Two days later, word came that the grand jury in Staten Island had declined to indict Pantaleo for Garner’s death in their encounter involving lose cigarettes and cops too used to numbers. The news came soon after the same grand jury result in Ferguson in the death of Michael Brown. And, de Blasio told reporters he felt compelled to make a particular statement.
“Black lives matter,” de Blasio intoned. “It had to be said.”
He gave no sign he was even aware that this was at the core of CompStat. And he offered no explicit reminder that the NYPD had been saving thousands of black lives, along with many others.
The same phrase was chanted by the protesters who took to the streets of Manhattan. Their shock and anger was understandable as they repeated the plea that Garner had made as he was pinned to the sidewalk, the cries that the cops in the video gave no sign of hearing.
“I can’t breathe! I can’t breathe!”
The protesters also raised a cry referring to Brown’s death.
“Hands up! Don’t shoot!”
Although these words and the accompanying uplifting of the hands as if in surrender contradicted much of the grand jury testimony in Ferguson, it all reflected how many people insist on viewing the killing.
But there was another cry that went from ridiculous to obscene as the protesters turned down Houston Street.
“NYPD spells murder!”
Just downtown shone the Freedom Tower, which has risen where the World Trade Center came down in the 9/11 attacks. The city’s true twin towers that day were the cops and the firefighters and none were braver than Police Officer Moira Smith. She was photographed leading a bleeding executive from the burning South Tower before she returned to help evacuate hundreds of others at the cost of her own life.

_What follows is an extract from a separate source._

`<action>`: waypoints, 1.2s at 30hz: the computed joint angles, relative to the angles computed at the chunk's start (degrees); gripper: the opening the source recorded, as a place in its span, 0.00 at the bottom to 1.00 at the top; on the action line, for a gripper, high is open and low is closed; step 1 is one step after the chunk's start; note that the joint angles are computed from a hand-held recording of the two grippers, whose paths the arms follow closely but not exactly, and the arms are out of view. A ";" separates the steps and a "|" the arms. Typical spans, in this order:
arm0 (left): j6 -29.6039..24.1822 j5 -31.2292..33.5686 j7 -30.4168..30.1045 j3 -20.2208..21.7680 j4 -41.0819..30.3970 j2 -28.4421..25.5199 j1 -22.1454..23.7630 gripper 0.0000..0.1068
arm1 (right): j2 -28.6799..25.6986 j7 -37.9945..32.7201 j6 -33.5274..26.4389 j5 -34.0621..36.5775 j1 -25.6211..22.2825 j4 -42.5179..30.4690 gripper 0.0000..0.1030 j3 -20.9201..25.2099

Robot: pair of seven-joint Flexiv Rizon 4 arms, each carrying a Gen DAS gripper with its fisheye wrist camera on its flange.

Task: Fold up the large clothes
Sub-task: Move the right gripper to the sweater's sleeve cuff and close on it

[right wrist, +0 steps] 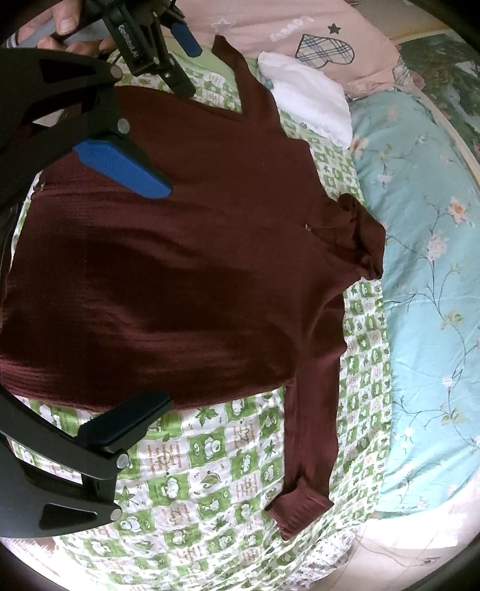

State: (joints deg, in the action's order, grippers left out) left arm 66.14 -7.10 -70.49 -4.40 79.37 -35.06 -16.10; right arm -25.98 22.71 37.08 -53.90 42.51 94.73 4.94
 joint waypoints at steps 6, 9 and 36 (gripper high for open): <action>-2.78 -4.21 4.41 -3.69 -0.37 -0.73 2.30 0.95 | 0.96 2.33 1.66 -1.81 -0.63 2.15 1.00 -0.23; -3.15 -5.56 5.38 -4.13 -0.52 -1.12 2.33 0.95 | 1.73 4.19 3.05 -3.53 -1.24 3.87 1.00 -0.37; -14.58 -6.13 3.55 -2.97 -23.76 -14.25 -1.84 0.95 | 13.37 -7.46 15.16 1.90 -26.69 23.09 0.58 -0.71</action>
State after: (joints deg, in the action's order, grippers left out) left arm 51.55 -13.23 -66.94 -7.37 55.61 -49.32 -17.94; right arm -12.61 15.25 52.24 -52.00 15.82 117.82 4.22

And, just to the left of the protesters was a street where Police Officer Arthur Leahy took on a gunman seven years ago after he’d just murdered a bartender and executed two auxiliary cops and likely would have kept on killing. Leahy’s brother had been another of the cops killed on 9/11, but there Leahy was in 2007, charging straight into bullets that could have cost his mother a second son. He survived and the gunman did not.

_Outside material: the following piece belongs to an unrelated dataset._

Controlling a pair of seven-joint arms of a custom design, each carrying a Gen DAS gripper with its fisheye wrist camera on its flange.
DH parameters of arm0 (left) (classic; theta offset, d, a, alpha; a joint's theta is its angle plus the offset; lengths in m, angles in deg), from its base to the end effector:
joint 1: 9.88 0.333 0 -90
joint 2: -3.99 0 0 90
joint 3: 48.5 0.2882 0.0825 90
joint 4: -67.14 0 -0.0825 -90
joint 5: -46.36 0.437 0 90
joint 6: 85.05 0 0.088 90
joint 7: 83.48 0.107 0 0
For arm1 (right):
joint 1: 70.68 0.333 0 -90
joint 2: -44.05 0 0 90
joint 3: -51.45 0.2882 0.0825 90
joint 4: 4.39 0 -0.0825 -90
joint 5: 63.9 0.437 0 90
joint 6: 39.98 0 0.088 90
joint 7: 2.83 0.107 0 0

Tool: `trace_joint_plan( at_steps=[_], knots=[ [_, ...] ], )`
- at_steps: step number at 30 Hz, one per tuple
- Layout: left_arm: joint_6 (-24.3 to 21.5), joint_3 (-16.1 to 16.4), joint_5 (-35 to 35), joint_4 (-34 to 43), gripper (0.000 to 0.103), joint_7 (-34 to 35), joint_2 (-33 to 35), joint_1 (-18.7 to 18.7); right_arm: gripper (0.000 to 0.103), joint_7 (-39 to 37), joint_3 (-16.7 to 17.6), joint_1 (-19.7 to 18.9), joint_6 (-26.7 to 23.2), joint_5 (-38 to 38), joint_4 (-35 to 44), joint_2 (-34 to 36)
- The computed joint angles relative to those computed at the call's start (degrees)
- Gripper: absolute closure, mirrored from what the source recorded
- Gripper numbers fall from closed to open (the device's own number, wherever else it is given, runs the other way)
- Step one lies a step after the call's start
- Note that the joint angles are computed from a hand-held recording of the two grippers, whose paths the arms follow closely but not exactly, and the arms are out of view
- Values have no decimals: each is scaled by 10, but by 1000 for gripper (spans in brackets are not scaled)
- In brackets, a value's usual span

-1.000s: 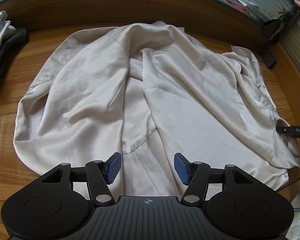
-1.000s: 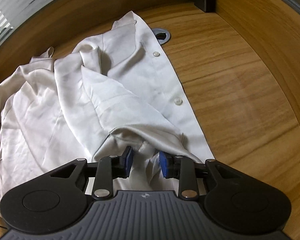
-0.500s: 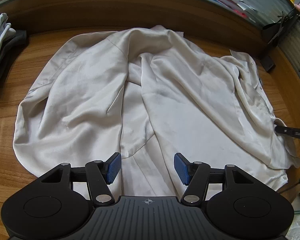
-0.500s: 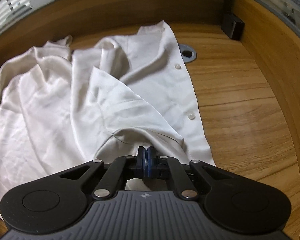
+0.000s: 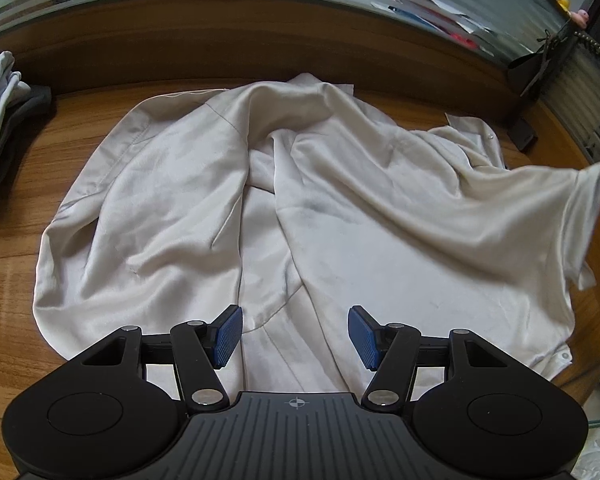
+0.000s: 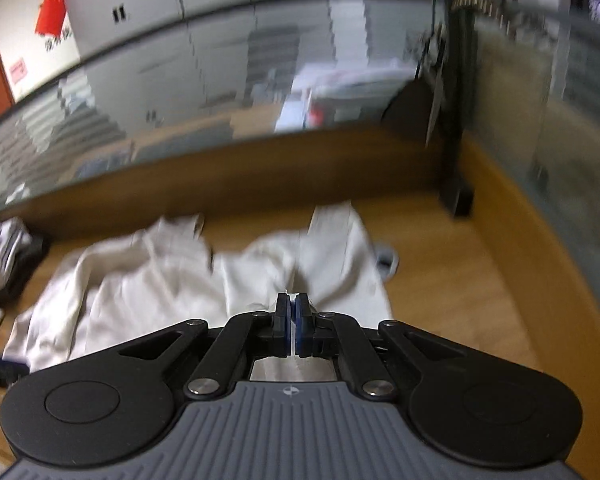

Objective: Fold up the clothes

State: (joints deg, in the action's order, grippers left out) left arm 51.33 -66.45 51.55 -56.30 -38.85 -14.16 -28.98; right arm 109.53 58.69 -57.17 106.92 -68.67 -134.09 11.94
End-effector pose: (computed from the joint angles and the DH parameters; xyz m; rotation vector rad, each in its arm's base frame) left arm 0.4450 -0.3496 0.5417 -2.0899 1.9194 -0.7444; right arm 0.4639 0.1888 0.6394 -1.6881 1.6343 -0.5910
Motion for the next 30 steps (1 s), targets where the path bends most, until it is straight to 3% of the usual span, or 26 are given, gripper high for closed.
trace_joint_plan(
  at_steps=[4,7,15,21,24,25,27,28,29,30],
  knots=[
    [5,1,2,-12,42,-6,-10,3,98,2,18,-23,-78,-52,79,62],
    [10,1,7,-21,42,-6,-16,5,72,5,5,-12,-91,-38,96,76],
    [3,-4,54,-9,42,0,16,24,71,-9,-2,19,-110,4,101,82],
    [-7,-17,165,48,42,-43,87,36,71,-6,4,38,-132,25,109,98],
    [-39,-15,219,86,43,-63,127,29,71,-4,7,48,-137,34,117,111],
    [-51,-12,235,96,47,-68,136,26,71,-5,7,51,-138,36,120,115],
    [-56,-4,254,100,68,-77,140,20,71,-12,7,57,-140,40,129,125],
    [-54,0,263,95,86,-84,135,19,71,-15,8,60,-141,41,134,130],
    [-50,3,273,86,95,-96,124,19,71,-19,8,63,-142,43,139,135],
    [-46,4,283,75,96,-109,112,20,71,-24,8,66,-142,44,143,139]
  ],
)
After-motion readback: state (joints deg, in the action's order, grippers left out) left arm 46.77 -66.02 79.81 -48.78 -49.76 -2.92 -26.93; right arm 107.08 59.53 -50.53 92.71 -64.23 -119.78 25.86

The protesters now turned downtown, few if any uniformed police in evidence until they reached the Brooklyn Bridge. A phalanx of cops formed behind them as they started across.

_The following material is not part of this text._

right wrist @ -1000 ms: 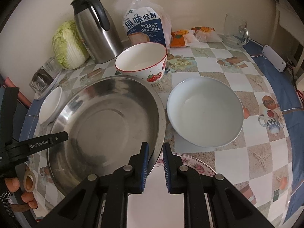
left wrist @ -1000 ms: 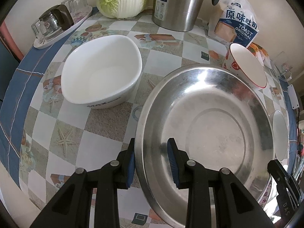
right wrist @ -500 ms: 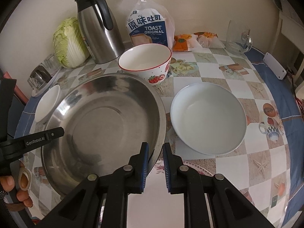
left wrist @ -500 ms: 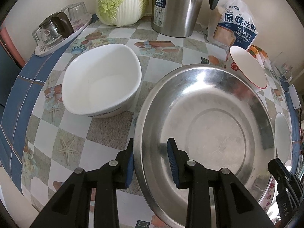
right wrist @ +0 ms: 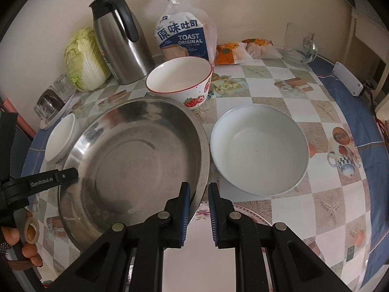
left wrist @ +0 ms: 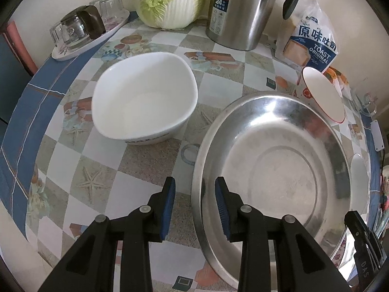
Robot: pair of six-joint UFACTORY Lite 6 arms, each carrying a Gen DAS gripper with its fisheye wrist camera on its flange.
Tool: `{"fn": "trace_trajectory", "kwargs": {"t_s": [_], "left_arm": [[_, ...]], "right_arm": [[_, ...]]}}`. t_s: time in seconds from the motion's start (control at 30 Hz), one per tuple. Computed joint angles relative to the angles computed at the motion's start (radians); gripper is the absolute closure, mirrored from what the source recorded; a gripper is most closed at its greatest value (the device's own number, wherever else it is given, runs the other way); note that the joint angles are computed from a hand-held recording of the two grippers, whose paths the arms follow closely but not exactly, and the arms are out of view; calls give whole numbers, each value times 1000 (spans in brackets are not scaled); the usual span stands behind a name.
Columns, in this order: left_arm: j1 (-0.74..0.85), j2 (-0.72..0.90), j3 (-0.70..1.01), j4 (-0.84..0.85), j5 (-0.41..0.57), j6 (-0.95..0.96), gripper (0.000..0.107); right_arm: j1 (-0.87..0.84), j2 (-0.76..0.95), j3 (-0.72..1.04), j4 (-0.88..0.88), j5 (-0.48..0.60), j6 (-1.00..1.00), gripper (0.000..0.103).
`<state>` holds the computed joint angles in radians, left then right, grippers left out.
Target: Organize plates and bowls
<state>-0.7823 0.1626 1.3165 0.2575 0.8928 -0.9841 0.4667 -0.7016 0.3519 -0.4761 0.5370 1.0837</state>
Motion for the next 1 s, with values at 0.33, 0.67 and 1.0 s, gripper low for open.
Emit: {"fn": "trace_trajectory", "kwargs": {"t_s": [0.33,0.67,1.0], "left_arm": [[-39,-21,34,69,51,-46,34],[-122,-34,31,174,86,-123,13],[-220,-133,-66,254,90,-276,12]], "right_arm": [[-23,-72,7,26,72,-29,83],[61,-87,21,-33,141,56,34],[195,-143,4,-96,248,176,21]]}}
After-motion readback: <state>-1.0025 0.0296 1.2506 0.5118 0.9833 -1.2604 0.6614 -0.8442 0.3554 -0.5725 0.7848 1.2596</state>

Off to the right was the Statue of Liberty. The cops were not seeking to deprive the crowd of its liberty to protest even though some of the police supervisors had been spat upon in the process. But there was also the liberty to consider of those people who wanted to use the bridge to get home.
So, the cops informed the protesters that they had to keep moving and came behind them to ensure that they did. The cops and the crowd continued on toward the borough where a fair number of the protesters live thanks to the efforts of the police to make it safe.
Along the way, the NYPD had for a time become too much driven by numbers along with the mistaken notion that its success arose from the “broken windows theory” and zero tolerance for so-called quality-of-life crimes.
One result was the encounter in Staten Island between cops too long driven to get numbers and a 43-year-old father of six who was fed up with being one.
The indifference those particular cops shown on the video of Garners’ dying pleas for breath could very well lead you to think that in their view this was one black life that did not matter.
“I can’t breathe!” the protesters now chanted again.
But on the far side of the bridge was Brooklyn, where the cops had prevented thousands of violent deaths, the great majority of them people of color in a continuing miracle that began with the same principle that the protesters were chanting once again.
“Black lives matter! Black lives matter!”